Sequencing technology

  • The study at Mercy used Illumina’s HiSeq 2500 sequencer, which can generate 120 Gigabases in 27 hours. This was in 2012. The new Illumina HiSeq X Ten announced this year, aka the $1000 genome machine, can >1.6 Terabases in about the same time period (more than 10x the sequence data). That’s 16 human genomes every 3 days. Woah.
  • After adding on time for targeted, symptom-based data analysis, Kingsmore’s group was able to get the sequencing & interpretation time down under 50 hours.

Caveats

  • Mercy’s 50 hour turnaround time did NOT include transportation or data transfer time. And many hospitals, even large medical centers, do not own genome sequencers. Not surprising since the Illumina HiSeq X Ten costs $10 million to purchase. $10 million!
  • As you recall from my genome transfer experiment above, in many settings with traditional internet speeds, the time it takes to transfer a genome from sequencing facility to the person who ordered it (or in the case of Tute, to our cloud-based platform) it can take days or even longer depending on your internet speeds. In fact, it’s more common to mail hard drives full of genomes these days, than it is to transfer them electronically.

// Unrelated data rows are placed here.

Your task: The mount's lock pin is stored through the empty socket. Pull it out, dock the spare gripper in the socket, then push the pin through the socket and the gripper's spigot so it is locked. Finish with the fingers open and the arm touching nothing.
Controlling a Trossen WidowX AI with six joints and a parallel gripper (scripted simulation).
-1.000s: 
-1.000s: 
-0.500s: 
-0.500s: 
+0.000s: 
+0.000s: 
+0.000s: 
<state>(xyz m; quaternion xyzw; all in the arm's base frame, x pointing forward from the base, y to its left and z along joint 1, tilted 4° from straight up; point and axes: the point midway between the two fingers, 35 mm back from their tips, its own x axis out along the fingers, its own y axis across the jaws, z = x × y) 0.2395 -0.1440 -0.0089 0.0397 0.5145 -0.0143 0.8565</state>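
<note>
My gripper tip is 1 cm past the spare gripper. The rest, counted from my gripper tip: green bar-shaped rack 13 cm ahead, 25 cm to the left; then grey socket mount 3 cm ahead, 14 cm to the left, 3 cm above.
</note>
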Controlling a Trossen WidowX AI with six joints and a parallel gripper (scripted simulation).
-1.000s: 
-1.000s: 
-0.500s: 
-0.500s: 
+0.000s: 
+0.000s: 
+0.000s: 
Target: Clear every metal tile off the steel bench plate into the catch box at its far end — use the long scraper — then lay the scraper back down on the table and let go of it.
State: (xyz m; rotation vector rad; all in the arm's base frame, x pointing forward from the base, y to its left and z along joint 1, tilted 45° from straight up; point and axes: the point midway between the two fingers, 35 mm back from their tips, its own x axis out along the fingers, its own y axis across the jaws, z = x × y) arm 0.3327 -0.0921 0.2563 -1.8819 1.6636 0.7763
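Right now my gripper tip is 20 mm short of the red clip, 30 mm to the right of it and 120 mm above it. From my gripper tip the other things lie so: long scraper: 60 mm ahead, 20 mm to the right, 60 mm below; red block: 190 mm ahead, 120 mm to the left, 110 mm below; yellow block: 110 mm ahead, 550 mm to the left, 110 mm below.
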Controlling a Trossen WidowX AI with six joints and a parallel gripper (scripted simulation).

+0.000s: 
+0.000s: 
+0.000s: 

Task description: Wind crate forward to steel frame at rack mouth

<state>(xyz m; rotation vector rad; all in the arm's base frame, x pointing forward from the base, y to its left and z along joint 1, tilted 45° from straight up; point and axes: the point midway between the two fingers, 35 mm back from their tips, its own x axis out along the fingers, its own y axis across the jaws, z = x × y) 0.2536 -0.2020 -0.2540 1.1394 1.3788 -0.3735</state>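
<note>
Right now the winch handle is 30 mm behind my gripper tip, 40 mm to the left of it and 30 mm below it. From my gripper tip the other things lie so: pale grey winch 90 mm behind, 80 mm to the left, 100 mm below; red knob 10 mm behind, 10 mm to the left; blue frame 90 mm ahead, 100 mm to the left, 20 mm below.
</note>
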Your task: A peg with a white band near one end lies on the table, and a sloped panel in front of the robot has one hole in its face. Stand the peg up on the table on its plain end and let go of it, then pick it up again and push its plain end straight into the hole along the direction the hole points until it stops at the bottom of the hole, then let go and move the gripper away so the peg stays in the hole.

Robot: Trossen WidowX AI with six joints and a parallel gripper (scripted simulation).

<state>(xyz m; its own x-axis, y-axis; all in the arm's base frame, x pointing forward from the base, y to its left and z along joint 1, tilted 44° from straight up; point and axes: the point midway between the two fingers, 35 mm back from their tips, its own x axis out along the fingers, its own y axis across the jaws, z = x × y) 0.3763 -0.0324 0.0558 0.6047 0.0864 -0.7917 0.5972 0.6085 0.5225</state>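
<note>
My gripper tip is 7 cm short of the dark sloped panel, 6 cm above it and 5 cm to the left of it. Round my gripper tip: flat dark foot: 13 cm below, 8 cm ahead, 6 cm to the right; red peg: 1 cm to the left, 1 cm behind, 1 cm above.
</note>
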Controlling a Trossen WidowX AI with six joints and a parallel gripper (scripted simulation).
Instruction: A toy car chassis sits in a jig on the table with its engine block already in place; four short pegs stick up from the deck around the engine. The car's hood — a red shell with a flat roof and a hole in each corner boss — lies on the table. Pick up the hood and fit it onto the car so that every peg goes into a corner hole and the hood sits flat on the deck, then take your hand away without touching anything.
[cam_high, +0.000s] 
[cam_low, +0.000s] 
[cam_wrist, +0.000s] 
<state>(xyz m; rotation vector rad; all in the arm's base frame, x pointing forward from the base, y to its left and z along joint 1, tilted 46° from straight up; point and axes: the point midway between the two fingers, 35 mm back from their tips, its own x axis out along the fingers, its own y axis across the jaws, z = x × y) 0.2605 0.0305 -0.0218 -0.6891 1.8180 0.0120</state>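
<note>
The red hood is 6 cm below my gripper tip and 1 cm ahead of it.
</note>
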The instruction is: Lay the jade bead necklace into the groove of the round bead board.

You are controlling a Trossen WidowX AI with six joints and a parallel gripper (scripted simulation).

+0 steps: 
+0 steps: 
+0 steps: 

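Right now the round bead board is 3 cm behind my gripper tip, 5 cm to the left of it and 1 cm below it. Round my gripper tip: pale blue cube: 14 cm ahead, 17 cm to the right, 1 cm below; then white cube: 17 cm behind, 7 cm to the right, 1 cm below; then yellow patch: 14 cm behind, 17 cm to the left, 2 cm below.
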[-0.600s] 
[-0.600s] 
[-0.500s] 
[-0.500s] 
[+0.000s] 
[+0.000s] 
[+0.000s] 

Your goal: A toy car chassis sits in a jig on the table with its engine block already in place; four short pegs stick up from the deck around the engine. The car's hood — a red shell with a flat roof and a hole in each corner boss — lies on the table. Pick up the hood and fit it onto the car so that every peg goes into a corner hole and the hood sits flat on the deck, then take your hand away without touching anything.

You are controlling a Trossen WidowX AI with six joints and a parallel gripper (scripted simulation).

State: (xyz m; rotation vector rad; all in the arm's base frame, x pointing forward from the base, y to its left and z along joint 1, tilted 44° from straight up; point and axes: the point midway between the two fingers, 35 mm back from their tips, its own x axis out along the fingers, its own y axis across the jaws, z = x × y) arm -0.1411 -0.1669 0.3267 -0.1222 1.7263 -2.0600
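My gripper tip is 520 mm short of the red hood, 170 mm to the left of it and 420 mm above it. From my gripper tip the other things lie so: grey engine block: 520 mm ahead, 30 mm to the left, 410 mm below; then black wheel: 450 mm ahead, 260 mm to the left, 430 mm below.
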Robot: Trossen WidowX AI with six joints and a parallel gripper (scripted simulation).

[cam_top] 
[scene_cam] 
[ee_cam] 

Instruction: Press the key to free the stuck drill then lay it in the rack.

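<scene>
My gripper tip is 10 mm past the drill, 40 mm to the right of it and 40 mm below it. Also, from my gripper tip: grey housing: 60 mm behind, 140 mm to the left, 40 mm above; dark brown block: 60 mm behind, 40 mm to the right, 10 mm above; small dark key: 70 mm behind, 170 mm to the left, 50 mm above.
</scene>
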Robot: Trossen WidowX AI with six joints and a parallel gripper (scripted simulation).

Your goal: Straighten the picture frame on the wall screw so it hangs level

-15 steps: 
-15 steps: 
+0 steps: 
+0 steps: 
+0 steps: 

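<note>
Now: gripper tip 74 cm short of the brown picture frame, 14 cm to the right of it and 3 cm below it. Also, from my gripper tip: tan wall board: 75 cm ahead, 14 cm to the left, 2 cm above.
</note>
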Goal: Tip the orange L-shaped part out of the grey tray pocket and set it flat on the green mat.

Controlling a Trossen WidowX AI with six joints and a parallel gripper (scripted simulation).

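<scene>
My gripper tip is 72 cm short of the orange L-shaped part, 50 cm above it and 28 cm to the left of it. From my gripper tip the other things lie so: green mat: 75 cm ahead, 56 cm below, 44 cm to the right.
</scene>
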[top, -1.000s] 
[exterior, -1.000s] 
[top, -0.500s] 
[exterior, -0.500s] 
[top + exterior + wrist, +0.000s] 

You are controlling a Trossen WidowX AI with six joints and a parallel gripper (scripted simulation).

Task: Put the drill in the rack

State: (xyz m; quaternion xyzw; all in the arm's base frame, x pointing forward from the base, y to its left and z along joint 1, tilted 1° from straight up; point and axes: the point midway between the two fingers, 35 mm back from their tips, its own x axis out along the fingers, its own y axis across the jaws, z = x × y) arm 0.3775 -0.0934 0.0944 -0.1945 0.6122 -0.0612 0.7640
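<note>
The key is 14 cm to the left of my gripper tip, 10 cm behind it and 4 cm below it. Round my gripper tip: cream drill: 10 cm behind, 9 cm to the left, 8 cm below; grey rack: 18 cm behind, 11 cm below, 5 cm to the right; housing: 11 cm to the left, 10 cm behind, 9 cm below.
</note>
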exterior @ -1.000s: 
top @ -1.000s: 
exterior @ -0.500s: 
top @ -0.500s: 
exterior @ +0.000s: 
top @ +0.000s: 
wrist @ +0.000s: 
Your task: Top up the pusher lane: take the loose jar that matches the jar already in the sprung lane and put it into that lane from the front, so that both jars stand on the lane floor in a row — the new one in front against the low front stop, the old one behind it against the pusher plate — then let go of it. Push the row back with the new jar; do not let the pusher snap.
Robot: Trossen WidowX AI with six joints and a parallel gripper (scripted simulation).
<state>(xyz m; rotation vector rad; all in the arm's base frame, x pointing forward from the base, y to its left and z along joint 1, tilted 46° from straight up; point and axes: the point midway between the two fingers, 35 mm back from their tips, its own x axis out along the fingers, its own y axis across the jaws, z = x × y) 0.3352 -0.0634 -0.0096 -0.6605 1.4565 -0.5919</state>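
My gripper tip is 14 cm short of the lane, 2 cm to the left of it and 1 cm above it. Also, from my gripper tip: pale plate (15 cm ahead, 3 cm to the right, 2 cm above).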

Personalized medicine: are we there yet?

Eventually, every newborn will get their genome sequenced, not just those in the newborn ICU. It just makes sense. Kingsmore’s landmark study was published in 2012. A year later, in late 2013, the US goverment announced $25 million to push newborn sequencing forward. Even where we are now, at the beginning of the genome revolution, with genomic medicine in its infancy, the benefits are clear. The challenge is the data, including both the bioinformatics analysis AND the data transfer.

It used to take me days to download a genome from the lab, before I could even start to analyze it. Now, with google fiber, I can download a whole human genome in less than half an hour. That is a HUGE difference when someone’s health is on the line.

Until the day arrives where every hospital has one (or many) little desktop (or even handheld) genome sequencers, data transfer will continue to be a major bottleneck. In order to realize the promise of rapid genome sequencing in the ICU, we need gigabit internet connections on both ends.